*Action item:* An image-free reproduction of the data below is needed: print it exactly.

*Dataset excerpt:*
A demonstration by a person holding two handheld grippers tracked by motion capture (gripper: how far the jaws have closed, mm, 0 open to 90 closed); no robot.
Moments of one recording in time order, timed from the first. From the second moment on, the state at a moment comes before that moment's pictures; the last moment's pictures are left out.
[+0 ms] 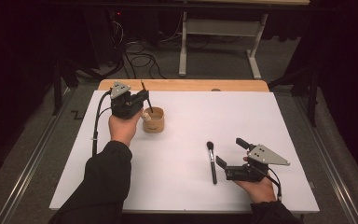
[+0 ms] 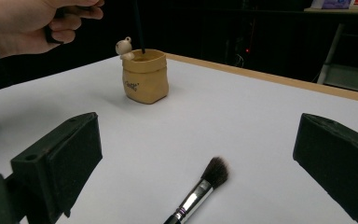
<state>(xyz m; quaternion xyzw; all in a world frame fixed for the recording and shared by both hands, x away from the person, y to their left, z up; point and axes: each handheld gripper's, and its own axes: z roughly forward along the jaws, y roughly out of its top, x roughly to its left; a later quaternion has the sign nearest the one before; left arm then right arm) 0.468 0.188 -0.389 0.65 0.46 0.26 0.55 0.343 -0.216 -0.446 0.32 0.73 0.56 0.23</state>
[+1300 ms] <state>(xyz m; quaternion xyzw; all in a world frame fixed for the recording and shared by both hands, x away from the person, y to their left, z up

*The answer:*
A demonstration by a person holding two handheld grippers tracked by motion capture (gripper: how far the jaws have closed, mm, 0 open to 90 closed); no robot.
Moments of one recording in time order, timed from the first. From the second moment on, the state at a moment comes before that moment's pictures; the last moment's pictures are left out.
[+0 ms] 
[+0 ms] 
<state>(xyz m; quaternion xyzw; all in a world frame fixed for the recording and shared by both hands, x away from the person, y to their left, z up; point and axes: each handheld gripper's, and its own axes: z roughly forward along the jaws, y roughly out of its top, x roughly to its left; a later quaternion has the sign nearest the one before; left arm then right arm) 0.468 0.188 -0.389 0.65 0.46 0.26 0.55 0.343 -0.216 -0.446 0.32 0.73 0.56 0.23</state>
[+1300 ms] <state>(xyz m; quaternion xyzw; all in a world frame fixed for the recording and shared by both hands, x away from the person, y to their left, z up

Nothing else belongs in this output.